• **Information supplied**:
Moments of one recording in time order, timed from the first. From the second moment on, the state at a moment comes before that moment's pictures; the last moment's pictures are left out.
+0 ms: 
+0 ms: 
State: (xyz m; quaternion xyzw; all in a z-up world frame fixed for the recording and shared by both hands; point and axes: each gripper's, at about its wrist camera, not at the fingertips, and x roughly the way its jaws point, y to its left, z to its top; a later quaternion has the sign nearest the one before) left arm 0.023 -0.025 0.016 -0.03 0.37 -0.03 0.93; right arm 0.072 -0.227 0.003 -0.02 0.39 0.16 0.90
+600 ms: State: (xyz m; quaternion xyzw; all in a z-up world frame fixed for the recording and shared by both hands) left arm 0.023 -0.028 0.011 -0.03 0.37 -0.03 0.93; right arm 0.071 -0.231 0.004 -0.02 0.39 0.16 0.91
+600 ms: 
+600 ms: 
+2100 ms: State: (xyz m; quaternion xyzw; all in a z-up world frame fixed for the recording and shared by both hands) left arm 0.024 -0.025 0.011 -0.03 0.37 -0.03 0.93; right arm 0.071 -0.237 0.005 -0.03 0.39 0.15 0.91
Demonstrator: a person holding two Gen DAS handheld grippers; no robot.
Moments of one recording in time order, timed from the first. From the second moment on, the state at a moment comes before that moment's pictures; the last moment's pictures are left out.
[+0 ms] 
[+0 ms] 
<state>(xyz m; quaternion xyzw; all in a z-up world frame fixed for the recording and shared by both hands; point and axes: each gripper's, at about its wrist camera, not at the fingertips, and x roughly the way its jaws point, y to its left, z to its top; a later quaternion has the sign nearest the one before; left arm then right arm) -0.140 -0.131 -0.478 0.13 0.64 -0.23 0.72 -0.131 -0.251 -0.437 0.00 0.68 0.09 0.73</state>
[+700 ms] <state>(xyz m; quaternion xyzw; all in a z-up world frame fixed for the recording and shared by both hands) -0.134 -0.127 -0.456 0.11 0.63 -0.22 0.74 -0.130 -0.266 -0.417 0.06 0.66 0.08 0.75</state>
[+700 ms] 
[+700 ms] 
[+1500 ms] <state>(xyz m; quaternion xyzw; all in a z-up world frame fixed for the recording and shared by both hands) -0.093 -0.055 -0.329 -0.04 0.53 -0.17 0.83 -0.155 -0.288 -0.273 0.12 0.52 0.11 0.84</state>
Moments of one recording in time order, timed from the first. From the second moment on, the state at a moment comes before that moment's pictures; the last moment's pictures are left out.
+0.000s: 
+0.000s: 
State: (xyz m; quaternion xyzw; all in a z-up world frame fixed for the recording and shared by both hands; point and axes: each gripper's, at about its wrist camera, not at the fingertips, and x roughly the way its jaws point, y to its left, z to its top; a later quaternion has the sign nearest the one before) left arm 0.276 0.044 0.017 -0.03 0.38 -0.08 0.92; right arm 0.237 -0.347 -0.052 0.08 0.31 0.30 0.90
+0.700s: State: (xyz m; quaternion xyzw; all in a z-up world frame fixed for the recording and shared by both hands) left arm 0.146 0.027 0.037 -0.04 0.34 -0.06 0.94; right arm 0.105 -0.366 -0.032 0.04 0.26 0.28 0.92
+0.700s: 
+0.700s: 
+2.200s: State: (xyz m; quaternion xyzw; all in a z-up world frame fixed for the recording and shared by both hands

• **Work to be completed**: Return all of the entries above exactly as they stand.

• **Reply**:
Moments of one recording in time order, timed from the first. From the second moment on, the state at a moment comes before that moment's pictures; the last moment's pictures are left out.
+0 ms: 
+0 ms: 
State: (xyz m; quaternion xyzw; all in a z-up world frame fixed for the recording and shared by both hands; point and axes: each gripper's, at about its wrist camera, not at the fingertips, and x roughly the way its jaws point, y to its left, z to its top; a later quaternion has the sign nearest the one before) left arm 0.023 -0.025 0.016 -0.03 0.37 -0.03 0.93; right arm 0.072 -0.227 0.003 -0.02 0.39 0.16 0.90
+600 ms: State: (xyz m; quaternion xyzw; all in a z-up world frame fixed for the recording and shared by both hands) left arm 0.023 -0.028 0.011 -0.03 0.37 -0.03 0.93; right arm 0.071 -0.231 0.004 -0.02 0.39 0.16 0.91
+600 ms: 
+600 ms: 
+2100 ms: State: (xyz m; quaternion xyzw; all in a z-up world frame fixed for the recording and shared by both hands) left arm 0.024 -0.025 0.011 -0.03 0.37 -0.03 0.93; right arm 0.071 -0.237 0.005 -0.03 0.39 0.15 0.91
Demonstrator: a person holding two Gen DAS handheld grippers; no robot.
Moments of one recording in time order, timed from the first. From the second moment on, the state at a moment comes before that moment's pictures; the last moment's pictures are left out.
[+0 ms] 
[+0 ms] 
<state>(xyz m; quaternion xyzw; all in a z-up world frame fixed for the recording and shared by both hands; point and axes: each gripper's, at about its wrist camera, not at the fingertips, and x roughly the way its jaws point, y to its left, z to its top; a later quaternion has the sign nearest the one before; left arm then right arm) -0.140 -0.131 -0.478 0.13 0.64 -0.23 0.72 -0.131 -0.251 -0.437 0.00 0.68 0.09 0.73</state>
[+700 ms] <state>(xyz m; quaternion xyzw; all in a z-up world frame fixed for the recording and shared by both hands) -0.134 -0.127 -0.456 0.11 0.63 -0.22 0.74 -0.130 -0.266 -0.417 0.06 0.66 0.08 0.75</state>
[+700 ms] 
[+700 ms] 
[+1500 ms] <state>(xyz m; quaternion xyzw; all in a z-up world frame fixed for the recording and shared by both hands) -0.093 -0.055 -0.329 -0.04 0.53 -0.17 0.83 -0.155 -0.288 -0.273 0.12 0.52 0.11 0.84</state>
Moments of one recording in time order, timed from the first. From the second moment on, the state at a moment comes before that moment's pictures; the last moment's pictures are left out.
+0.000s: 
+0.000s: 
State: (xyz m; quaternion xyzw; all in a z-up world frame fixed for the recording and shared by both hands; point and axes: each gripper's, at about its wrist camera, not at the fingertips, and x roughly the way its jaws point, y to its left, z to its top; a later quaternion has the sign nearest the one before) left arm 0.276 0.044 0.017 -0.03 0.38 -0.08 0.92; right arm 0.237 -0.347 -0.052 0.08 0.31 0.30 0.90
+0.700s: State: (xyz m; quaternion xyzw; all in a z-up world frame fixed for the recording and shared by both hands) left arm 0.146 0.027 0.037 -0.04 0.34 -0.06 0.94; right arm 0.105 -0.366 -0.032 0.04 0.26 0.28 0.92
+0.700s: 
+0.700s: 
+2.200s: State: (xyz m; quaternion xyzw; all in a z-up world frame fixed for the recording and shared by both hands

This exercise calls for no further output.